We just assumed that the mean adjusted happiness of the countries with significant Buddhist population is normally distributed. By the central limit theorem, we know this to be approximately true. Here's how the counts look.

In [None]:
df['happiness bins'] = pd.cut(df['adjusted happiness'], 10)

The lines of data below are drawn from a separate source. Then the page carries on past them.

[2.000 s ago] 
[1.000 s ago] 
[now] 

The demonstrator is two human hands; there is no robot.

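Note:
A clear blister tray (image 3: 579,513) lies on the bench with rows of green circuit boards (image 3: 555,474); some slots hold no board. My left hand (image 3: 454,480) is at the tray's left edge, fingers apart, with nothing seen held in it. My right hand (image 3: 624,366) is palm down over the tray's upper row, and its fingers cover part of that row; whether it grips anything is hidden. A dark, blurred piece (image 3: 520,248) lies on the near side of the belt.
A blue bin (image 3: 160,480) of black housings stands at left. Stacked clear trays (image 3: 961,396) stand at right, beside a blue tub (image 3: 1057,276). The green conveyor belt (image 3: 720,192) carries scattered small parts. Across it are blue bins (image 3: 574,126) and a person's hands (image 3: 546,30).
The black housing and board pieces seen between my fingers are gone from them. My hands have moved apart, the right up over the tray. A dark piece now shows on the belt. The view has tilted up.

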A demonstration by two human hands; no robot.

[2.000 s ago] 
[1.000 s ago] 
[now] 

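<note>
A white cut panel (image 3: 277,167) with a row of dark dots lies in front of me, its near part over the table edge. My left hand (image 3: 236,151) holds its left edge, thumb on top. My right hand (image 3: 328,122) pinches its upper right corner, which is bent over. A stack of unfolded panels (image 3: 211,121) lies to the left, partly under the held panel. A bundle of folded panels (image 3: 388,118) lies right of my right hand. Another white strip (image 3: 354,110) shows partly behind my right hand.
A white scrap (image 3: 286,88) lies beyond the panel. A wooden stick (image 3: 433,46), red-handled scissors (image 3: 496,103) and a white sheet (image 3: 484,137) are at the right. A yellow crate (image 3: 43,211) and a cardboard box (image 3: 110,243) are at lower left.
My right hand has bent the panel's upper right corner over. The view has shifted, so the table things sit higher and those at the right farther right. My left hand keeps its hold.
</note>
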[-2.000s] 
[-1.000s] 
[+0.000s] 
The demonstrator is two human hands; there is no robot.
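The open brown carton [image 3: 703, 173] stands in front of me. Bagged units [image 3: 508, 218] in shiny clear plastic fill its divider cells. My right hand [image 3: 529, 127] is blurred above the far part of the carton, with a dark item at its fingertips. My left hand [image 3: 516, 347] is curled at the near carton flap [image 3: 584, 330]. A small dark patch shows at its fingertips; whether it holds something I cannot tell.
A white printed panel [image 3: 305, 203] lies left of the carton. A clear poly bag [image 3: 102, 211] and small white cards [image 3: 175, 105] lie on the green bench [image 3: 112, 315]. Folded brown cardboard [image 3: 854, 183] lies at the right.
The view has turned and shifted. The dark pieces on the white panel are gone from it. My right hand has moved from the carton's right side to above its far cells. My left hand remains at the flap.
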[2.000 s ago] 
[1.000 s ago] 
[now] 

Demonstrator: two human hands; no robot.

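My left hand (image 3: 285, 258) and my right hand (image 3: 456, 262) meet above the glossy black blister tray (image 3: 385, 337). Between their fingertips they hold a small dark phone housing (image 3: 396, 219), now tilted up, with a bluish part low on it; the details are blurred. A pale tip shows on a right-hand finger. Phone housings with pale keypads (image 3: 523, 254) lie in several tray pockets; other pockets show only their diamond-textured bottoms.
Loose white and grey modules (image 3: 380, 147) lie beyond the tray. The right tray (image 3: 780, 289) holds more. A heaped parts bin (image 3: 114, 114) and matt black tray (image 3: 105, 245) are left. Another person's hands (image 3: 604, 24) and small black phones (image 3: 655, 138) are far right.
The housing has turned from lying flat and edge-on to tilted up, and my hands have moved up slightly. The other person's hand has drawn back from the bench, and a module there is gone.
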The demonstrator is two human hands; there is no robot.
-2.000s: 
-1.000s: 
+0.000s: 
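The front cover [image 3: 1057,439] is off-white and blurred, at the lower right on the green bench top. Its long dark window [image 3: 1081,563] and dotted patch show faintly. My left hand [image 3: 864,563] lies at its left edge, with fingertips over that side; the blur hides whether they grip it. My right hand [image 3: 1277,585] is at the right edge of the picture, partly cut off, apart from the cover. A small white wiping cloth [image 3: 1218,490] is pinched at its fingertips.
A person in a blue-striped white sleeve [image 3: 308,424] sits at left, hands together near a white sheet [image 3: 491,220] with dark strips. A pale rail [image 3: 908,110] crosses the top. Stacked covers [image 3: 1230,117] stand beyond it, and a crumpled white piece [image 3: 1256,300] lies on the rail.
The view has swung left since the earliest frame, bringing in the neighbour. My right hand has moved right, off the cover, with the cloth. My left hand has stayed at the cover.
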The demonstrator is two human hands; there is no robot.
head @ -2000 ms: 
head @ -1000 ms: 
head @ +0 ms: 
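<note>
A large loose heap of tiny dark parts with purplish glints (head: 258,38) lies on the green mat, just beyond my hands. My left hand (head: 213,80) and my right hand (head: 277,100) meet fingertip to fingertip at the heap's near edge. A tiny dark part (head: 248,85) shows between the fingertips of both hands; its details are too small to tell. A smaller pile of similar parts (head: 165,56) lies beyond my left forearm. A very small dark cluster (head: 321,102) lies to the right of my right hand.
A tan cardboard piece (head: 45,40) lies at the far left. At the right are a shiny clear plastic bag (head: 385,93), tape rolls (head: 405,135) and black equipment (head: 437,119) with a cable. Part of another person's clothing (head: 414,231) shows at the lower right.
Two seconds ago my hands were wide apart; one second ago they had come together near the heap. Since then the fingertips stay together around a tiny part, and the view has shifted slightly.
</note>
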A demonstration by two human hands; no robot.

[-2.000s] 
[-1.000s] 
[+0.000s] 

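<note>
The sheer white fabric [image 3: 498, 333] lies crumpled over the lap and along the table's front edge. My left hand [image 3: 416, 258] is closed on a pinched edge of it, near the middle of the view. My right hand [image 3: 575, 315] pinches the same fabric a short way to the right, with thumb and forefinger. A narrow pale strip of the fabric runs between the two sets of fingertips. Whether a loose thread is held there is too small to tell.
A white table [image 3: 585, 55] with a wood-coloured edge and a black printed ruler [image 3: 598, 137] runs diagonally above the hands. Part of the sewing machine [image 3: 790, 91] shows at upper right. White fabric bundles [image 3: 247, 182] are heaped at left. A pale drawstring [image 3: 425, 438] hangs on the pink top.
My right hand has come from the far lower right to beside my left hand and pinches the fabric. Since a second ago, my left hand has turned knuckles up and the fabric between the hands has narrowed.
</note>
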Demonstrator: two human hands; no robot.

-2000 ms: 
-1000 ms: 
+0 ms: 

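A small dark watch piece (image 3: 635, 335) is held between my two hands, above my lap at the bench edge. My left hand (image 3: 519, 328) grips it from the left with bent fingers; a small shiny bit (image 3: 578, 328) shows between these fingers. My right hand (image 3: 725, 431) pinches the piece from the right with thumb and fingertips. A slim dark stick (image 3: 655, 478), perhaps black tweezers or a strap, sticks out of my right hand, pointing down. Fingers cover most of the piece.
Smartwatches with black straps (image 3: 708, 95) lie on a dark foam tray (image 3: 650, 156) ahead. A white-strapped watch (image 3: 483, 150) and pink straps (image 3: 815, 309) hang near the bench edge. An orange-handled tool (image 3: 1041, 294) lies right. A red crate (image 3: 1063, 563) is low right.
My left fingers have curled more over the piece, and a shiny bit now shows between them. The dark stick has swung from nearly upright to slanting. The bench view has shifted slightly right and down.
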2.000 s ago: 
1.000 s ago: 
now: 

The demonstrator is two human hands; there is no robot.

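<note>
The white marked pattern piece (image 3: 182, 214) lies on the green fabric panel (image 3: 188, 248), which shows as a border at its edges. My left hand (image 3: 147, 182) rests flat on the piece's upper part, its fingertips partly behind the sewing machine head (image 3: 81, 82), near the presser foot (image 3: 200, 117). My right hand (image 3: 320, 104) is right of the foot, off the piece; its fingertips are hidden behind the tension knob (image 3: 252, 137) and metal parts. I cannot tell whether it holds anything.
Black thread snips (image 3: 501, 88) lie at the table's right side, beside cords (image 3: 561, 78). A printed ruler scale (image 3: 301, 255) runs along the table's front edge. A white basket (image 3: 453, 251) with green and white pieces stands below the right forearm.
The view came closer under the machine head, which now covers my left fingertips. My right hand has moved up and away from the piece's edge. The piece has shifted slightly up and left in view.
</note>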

sns.countplot(x="happiness bins", data=df)
plt.xticks(rotation=45)
plt.title('Counts of adjusted happiness scores', fontsize=16)
# Set x-axis label
plt.ylabel('Count')
# Set y-axis label
plt.xlabel('Adjusted happiness bins');

## Religion and generosity

The generosity column was calculated just as we have done with happiness (residual of regression). Therefore generosity is already in a convenient format for us to compare with religion.


In [None]:
h = sns.jointplot(data=df, x="religious pop (%)", y="Generosity", height=8, hue='GDP category')
h.set_axis_labels('% of country that is religious', 'Generosity score', fontsize=16)
h.ax_marg_x.set_xlim(0, 100)
h.ax_marg_y.set_ylim(-1, 1);

As expected, there is no bias for the GDP of a country. There is perhaps a slight degredation of generosity as a country loses religous population. Let's take a look at each religion individually.

In [None]:
g = sns.PairGrid(df, y_vars=['Generosity'], x_vars=["christians (%)", "muslims (%)", 'hindus (%)', 'buddhists (%)'], height=5)
g.map(sns.regplot)
g.set(ylim=(-1, 1), yticks=[-1, -0.5, 0, 0.5, 1])
g.axes[0,0].set_xlim(0,100)
g.axes[0,1].set_xlim(0,100)
g.axes[0,2].set_xlim(0,100)
g.axes[0,3].set_xlim(0,100);

Christianity seems to be the only example of a slightly downward trend. Also there seems to be a positive correlation between generosity and Buddhism and Hinduism.

## 4. Summary

Religion is not a good indicator of happiness or otherwise. This explains the abscence of religion in the World happiness report. Although when looking at religions individually, there is a worrying trend for Buddhist countries to be less happy. Of course this might be due to external factors, but it might be worth looking into the reasons for this.

In terms of generosty, the generosity of a country was almost inversally proportional to it's happiness levels for a paricular religion. For example, a higher Christian population trended towards a happier population but a less generous population.